January 6, 2012 report
New e-cigarettes affect users' airways
(Medical Xpress) -- E-cigarettes, or electronic cigarettes, are promoted as a safer alternative to smoking. However, a new study published in the journal Chest, shows that these e-cigarettes cause immediate changes in the airways and may not be a as safe as they are promoted to be.
An e-cigarette is a battery operated device that users use to inhale vaporized liquid nicotine in place of regular tobacco cigarettes. The idea behind them was to give smokers something they could smoke without the exposure to the toxins that are found in cigarette smoke. It also allows users to Smoke without exposing others to second-hand smoke.
This small new study was conducted by researchers in Greece and led by Constantine I. Vardavas from the Center for Global Tobacco Control at the Harvard School of Public Health.
The study had 30 participants, all healthy non smokers. Some of the smokers were asked to puff on the e-cigarettes for five minutes while others were given the same e-cigarettes but with the nicotine cartridge removed. The researchers discovered that after only five minutes of exposure, the users smoking the cartridge-filled e-cigarettes showed signs of airway constriction and inflammation.

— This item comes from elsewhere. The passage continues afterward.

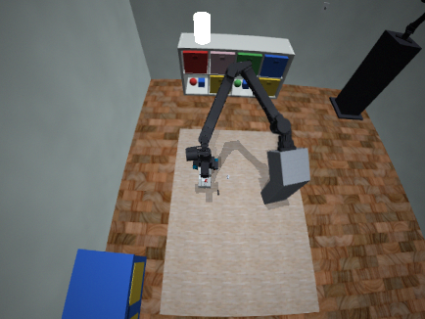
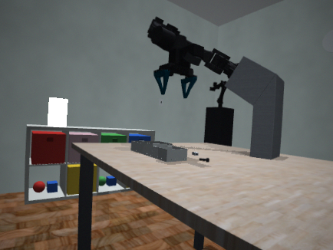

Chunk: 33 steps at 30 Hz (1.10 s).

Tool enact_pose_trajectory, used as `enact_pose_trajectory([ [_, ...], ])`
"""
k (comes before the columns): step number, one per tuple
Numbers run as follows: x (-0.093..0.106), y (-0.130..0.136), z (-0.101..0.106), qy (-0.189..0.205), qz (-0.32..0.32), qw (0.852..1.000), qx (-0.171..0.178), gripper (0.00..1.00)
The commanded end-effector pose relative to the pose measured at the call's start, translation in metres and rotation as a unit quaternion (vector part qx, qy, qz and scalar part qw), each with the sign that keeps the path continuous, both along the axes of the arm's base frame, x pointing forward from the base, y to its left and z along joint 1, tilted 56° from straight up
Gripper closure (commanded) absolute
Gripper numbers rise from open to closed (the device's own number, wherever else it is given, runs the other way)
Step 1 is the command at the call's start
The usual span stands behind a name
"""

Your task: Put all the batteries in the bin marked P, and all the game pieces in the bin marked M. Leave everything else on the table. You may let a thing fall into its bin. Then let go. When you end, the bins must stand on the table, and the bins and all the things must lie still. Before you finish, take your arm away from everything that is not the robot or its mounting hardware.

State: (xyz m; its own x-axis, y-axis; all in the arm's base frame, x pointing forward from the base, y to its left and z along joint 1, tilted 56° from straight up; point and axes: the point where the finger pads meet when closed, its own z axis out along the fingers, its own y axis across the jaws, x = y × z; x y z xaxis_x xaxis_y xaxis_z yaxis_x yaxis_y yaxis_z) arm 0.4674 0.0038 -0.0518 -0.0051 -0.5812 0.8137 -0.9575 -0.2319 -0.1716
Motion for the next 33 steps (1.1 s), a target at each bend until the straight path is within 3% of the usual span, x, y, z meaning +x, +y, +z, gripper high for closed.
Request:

If this airway change is possible after only five minutes of use, the question then becomes what are the possible long-term complications? While this is not known yet, it definitely shows the need for more long-term studies on the product and its risk of leading to conditions such as various lung diseases like emphysema.

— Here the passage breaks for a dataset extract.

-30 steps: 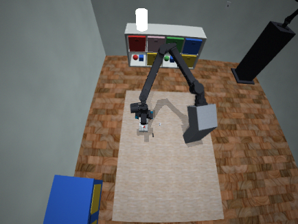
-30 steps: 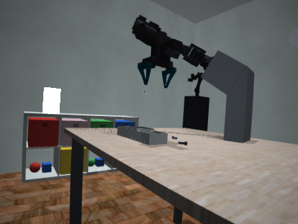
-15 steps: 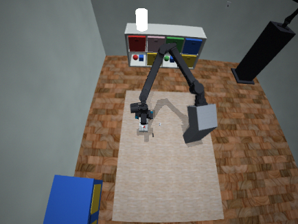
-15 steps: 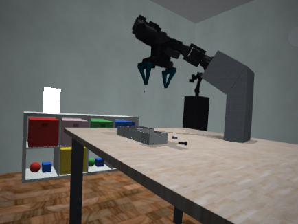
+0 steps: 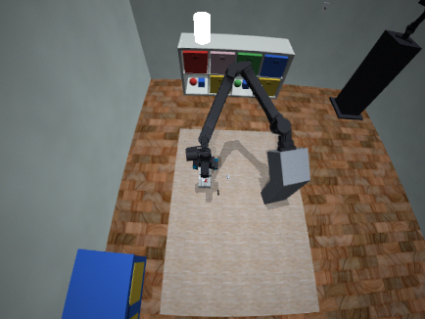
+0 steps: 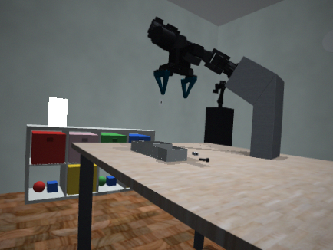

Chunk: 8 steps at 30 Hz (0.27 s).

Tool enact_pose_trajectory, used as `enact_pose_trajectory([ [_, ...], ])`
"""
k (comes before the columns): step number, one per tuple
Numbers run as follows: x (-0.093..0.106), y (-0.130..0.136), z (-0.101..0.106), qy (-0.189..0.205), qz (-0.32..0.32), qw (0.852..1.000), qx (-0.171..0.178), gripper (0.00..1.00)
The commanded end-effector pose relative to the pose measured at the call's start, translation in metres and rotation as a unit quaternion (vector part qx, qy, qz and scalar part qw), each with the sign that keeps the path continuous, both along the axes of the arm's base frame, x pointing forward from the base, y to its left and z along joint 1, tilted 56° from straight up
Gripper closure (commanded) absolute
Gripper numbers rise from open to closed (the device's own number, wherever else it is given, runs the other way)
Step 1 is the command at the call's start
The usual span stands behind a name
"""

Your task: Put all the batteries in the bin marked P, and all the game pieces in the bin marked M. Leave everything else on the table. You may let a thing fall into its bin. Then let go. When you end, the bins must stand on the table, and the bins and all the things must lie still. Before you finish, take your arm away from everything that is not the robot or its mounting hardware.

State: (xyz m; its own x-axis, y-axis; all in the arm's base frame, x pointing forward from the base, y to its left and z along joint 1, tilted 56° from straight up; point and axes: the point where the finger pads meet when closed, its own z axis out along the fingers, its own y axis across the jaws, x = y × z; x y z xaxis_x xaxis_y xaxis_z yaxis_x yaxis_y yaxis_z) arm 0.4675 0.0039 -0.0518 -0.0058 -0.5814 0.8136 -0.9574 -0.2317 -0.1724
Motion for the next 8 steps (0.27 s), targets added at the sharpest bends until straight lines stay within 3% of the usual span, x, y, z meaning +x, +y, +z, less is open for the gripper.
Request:
enact_pose_trajectory([
  [1, 0.0106, 0.0208, 0.0077, -0.015, 0.016, 1.0, 0.005, 0.0],
  [8, 0.0094, 0.0204, 0.0073, -0.015, 0.016, 1.0, 0.005, 0.0],
])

E-cigarettes are made with only five ingredients (nicotine, water, propylene glycol, glycerol and flavoring) that are approved by the FDA and have been marketed as causing no negative health effects. However, this new study shows that this is not the case and that more studies need to look at the potential dangers of this smoking alternative.
While many e-cigarettes are promoted to be a way to help quit smoking, the researchers warn consumers against it and advise that they follow proven quitting methods such as nicotine gum and patches and medications such as bupropion and varenicline.

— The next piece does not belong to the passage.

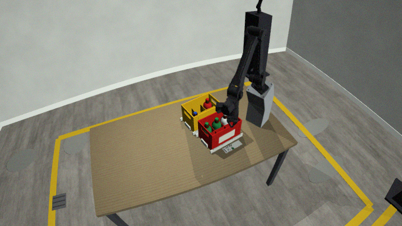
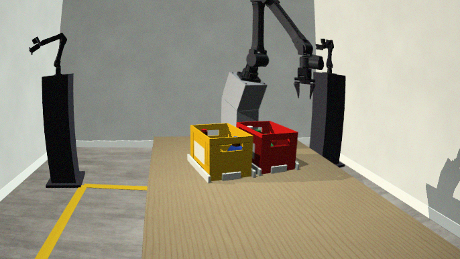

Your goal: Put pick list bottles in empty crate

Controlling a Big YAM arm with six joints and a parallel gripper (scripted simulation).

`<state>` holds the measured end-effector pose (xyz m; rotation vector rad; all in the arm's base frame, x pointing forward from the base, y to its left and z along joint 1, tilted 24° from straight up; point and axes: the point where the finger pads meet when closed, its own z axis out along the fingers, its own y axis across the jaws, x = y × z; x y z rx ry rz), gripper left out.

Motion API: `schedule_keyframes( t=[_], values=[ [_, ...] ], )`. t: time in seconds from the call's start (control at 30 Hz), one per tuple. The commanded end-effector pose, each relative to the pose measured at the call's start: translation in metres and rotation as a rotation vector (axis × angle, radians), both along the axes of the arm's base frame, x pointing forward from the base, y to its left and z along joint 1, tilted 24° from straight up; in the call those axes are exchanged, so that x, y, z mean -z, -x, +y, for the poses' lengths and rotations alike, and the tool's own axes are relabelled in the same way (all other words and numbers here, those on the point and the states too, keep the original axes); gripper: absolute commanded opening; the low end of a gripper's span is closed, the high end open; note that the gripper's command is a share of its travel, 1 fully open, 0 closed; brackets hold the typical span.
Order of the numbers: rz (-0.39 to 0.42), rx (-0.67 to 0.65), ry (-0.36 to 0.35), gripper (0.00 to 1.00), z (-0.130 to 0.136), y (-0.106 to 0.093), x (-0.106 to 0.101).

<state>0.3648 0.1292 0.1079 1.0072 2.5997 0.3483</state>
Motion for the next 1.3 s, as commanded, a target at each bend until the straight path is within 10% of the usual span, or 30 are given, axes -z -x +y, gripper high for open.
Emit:
schedule_keyframes(
  t=[0.0,1.27],
  values=[
    [-0.05,0.013,-0.034,0.61,0.026,-0.006,-0.036],
    [-0.02,0.036,-0.03,0.61,0.147,0.035,-0.077]
  ],
)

Background: Debate exists as to the scientific evidence for their claims that e-cigarettes have no health related ramifications. Our aim was to assess whether using an e-cigarette for five minutes has an impact on pulmonary function tests and exhaled nitric oxide (FeNO) among healthy adult smokers.
Methods: 30 healthy non smokers (ages 19-56, 14 male) participated in this laboratory based experimental vs. control group study. Ab lib use of an e-cigarette for 5 minutes with the cartridge included (experimental group n=30) or removed from the device (control group n=10) was assessed.
Results: Using an e-cigarette for 5 minutes was found to lead to an immediate decrease in exhaled FeNO within the experimental group by 2.14ppb, (p=0.005) while not in the control group (p=0.859). Total impedance (Z5Hz) in the experimental group was found to also increase by 0.033kPa/(L/s) (p<0.001) while flow resistance at R5Hz, R10Hz and R20Hz also statistically increased.). Regression analyses controlling for baseline measurements indicated statistically significant decrease in FeNO and an increase in impedance by 0.04kPa/(L/s), (p=0.003), resistance at R5Hz by 0.04kPa/(L/s), (p=0.003),at R10Hz by 0.034kPa/(L/s), (p=0.008), at R20Hz by 0.043kPa/(L/s), (p=0.007), and overall peripheral airway resistance (beta: 0.042 kPa/(L/s), (p=0.024), after using an e-cigarette.
Conclusions: E-cigarettes assessed in the context of this study were found to have immediate adverse physiologic effects after short term use that are similar to some of the effects seen with tobacco smoking, however the long term health effects of e-cigarette use are unknown but potentially adverse and worthy of further investigation.